*AIM OF THE TASK:* Write the listing out again word for word, skipping each picture.
..............................
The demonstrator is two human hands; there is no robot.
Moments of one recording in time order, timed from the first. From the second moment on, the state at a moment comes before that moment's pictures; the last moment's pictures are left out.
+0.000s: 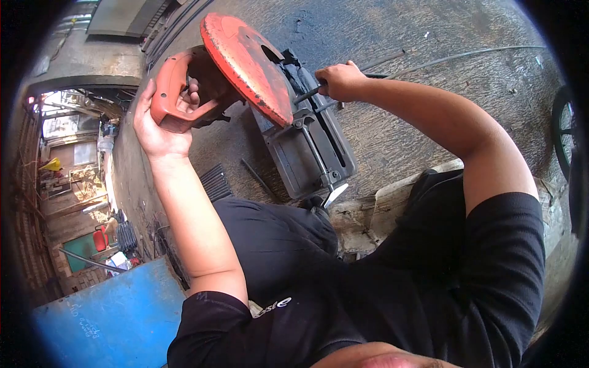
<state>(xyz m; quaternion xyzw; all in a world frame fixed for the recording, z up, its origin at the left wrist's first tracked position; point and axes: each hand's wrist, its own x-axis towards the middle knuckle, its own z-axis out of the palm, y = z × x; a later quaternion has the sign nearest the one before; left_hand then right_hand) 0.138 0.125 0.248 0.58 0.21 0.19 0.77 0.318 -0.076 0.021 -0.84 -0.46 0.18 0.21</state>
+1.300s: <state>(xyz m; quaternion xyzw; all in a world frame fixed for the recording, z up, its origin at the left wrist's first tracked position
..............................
*TASK SOLUTION:*
The demonstrator is two human hands; there is no robot.
Moments of one recording in time order, timed from the first. From the second moment on, the state at a moment comes before that moment's pictures; the last moment's pictures are left out.
+0.000s: 
<state>(xyz m; quaternion xyzw; all in a world frame fixed for the recording, z up, its origin at the left wrist's first tracked position; point and axes: each hand's wrist, its own x-axis towards the middle knuckle, its own z-axis out of the palm, y = z × x; a later quaternion has the sign nearest the one before; left_hand then right_hand) 0.138 0.125 0.248 0.58 0.21 0.19 0.77 0.318 -0.076 0.021 -0.84 -0.46 0.18 0.21</state>
+1.300s: <state>(xyz m; quaternion xyzw; all in a world frame fixed for the recording, z up, its origin at the left wrist's first tracked position

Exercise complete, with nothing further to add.